From the first line of the data below through the line bearing "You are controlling", reproduce each line exactly; do not include pictures.
[Start of Attachment]
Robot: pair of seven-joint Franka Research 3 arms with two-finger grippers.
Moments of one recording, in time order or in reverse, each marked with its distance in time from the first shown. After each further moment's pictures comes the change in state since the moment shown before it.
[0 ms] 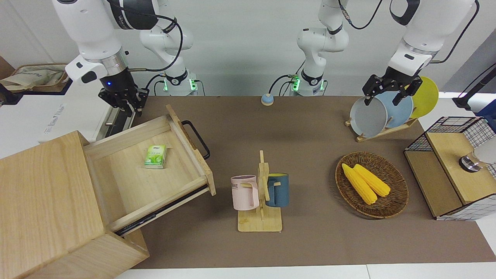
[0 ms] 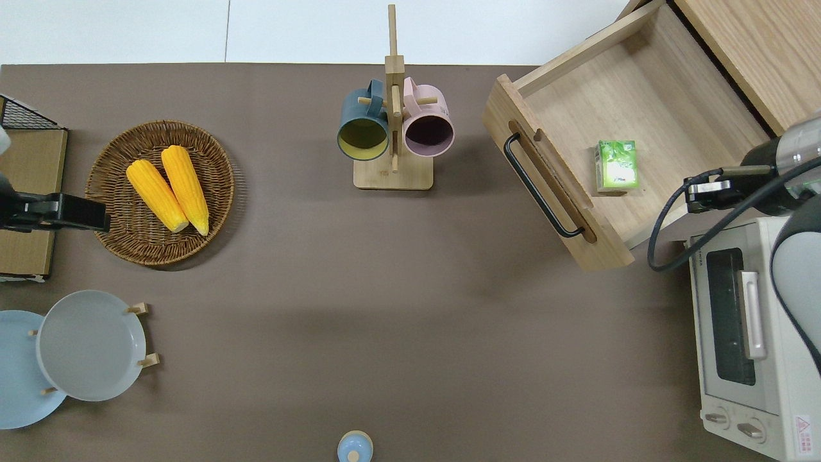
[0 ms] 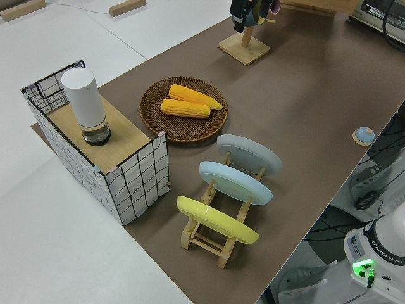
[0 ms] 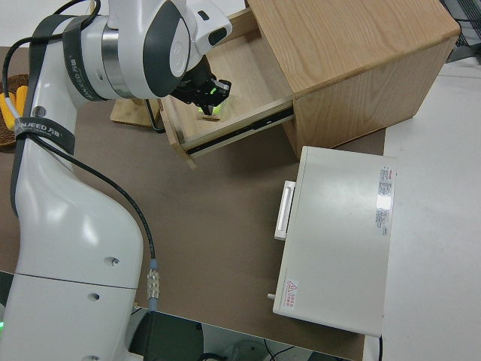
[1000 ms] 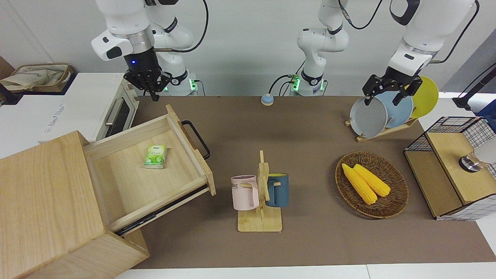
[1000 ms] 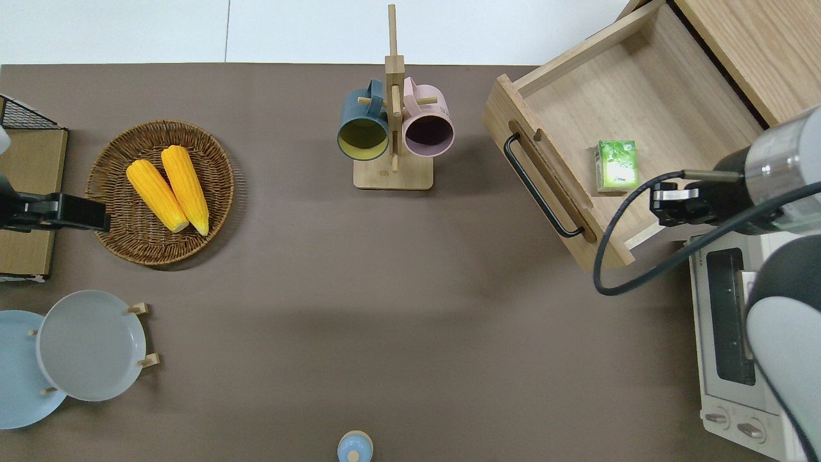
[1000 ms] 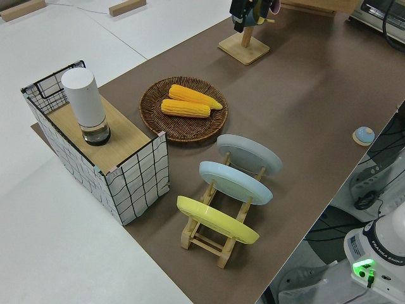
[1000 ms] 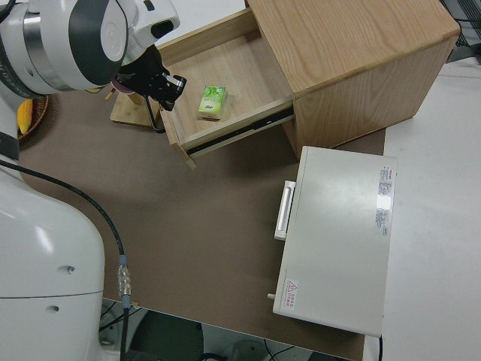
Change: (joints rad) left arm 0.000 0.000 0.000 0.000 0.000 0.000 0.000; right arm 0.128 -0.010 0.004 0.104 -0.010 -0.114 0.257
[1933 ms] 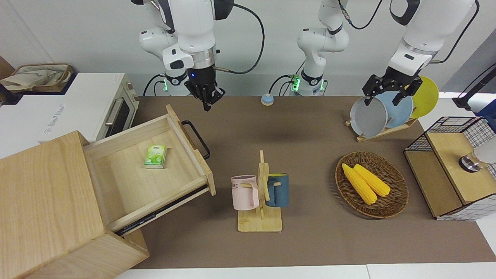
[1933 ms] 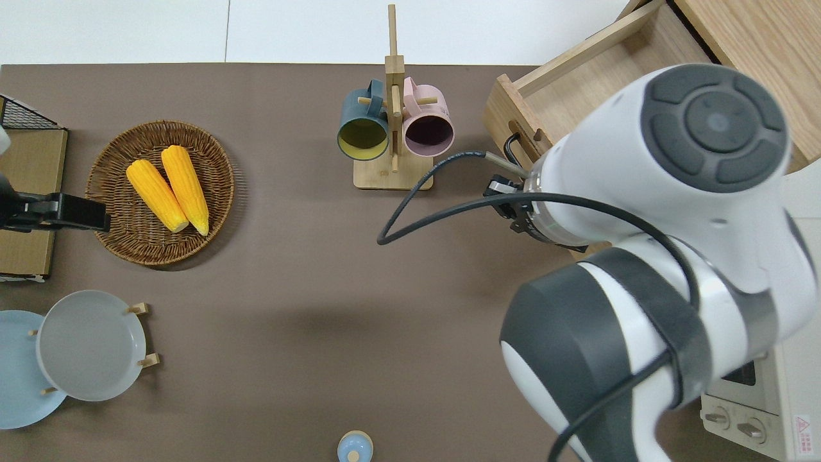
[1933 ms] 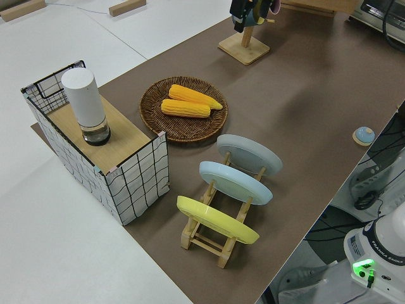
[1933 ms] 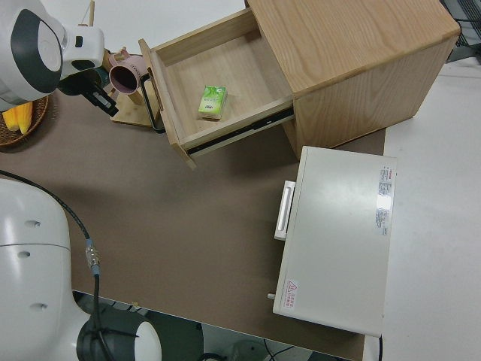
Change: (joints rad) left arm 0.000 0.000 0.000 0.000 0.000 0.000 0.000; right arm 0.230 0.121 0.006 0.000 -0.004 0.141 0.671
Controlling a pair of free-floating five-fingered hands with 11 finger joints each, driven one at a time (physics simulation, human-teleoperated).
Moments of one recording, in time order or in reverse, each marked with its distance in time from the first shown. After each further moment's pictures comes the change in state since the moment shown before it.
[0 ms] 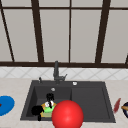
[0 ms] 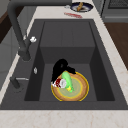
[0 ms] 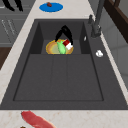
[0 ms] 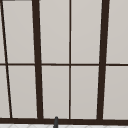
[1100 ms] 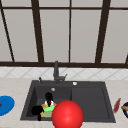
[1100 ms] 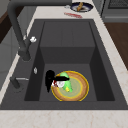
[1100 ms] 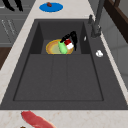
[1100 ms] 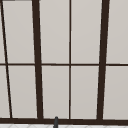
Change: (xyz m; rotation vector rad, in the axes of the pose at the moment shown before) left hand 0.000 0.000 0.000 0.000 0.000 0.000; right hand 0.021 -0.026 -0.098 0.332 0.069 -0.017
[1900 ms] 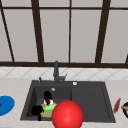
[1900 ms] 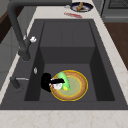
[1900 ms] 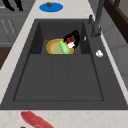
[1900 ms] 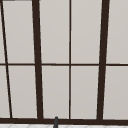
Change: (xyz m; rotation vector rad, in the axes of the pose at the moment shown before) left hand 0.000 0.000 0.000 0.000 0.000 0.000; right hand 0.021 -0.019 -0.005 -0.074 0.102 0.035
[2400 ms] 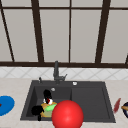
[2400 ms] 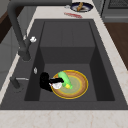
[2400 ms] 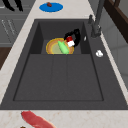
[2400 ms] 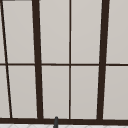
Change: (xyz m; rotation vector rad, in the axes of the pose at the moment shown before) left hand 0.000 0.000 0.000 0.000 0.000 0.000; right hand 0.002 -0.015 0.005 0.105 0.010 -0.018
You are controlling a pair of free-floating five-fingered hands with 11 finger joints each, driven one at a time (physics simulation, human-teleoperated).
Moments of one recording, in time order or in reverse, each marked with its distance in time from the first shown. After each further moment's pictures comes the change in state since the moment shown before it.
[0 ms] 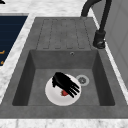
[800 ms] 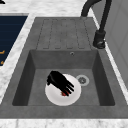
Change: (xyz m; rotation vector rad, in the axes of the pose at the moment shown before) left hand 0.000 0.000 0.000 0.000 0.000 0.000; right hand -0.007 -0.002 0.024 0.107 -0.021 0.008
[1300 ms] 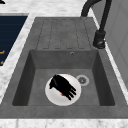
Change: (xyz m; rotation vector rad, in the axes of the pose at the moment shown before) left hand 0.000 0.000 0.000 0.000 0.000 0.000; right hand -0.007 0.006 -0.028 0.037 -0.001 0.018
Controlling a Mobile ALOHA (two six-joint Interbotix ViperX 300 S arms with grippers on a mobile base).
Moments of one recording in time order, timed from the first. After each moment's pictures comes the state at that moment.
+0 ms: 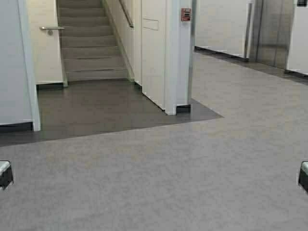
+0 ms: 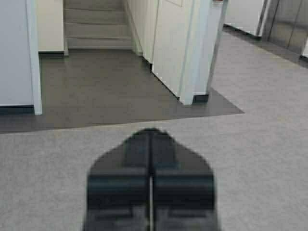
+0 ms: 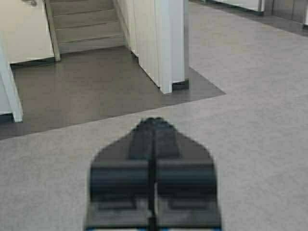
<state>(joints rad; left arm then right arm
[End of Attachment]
* Answer to this task *
Robot: pair of seven-joint Franka Research 3 arms with two-finger grippers.
Moments of one recording, in time order or in reverse, each marked with its distance in time from the first shown. After each further moment's pictures comes the change in state since the moment shown before it.
[0 ms] 
[0 ms] 
[0 ms] 
[0 ms] 
[1000 ms] 
[1000 ms] 
[1000 ms] 
[1000 ms] 
Change: (joints rad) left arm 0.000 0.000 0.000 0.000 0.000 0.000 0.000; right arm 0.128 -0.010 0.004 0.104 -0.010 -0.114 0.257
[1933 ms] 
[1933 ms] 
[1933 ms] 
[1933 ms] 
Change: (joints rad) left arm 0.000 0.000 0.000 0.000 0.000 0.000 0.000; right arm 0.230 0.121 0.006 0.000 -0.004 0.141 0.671
Controlling a pair of free-floating five-fingered hands with 11 finger joints each, driven one at a time (physics simulation, human-teleoperated).
Moments of one recording, in time order or in reverse, each marked with its distance in time from the first shown. After each further moment's pictures comes the change in state since the moment shown before it.
[0 ms] 
[0 ms] 
[0 ms] 
[0 ms] 
[1100 ms] 
[1100 ms] 
[1100 ms] 
[1100 ms] 
Change: (xyz m; rotation vector rad, in the axes of the pose at the moment shown before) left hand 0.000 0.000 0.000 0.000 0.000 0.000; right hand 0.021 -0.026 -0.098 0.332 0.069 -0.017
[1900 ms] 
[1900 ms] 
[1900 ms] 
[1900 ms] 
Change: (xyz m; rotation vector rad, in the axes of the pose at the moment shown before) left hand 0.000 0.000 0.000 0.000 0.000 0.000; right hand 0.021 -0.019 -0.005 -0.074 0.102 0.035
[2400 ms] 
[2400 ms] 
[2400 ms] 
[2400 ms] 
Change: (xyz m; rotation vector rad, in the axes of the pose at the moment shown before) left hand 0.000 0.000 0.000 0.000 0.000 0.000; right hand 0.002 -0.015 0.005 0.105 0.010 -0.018
You are controlling a pair of free-floating five-fingered hands with 11 finger joints each, driven one at a time (physics simulation, human-teleoperated).

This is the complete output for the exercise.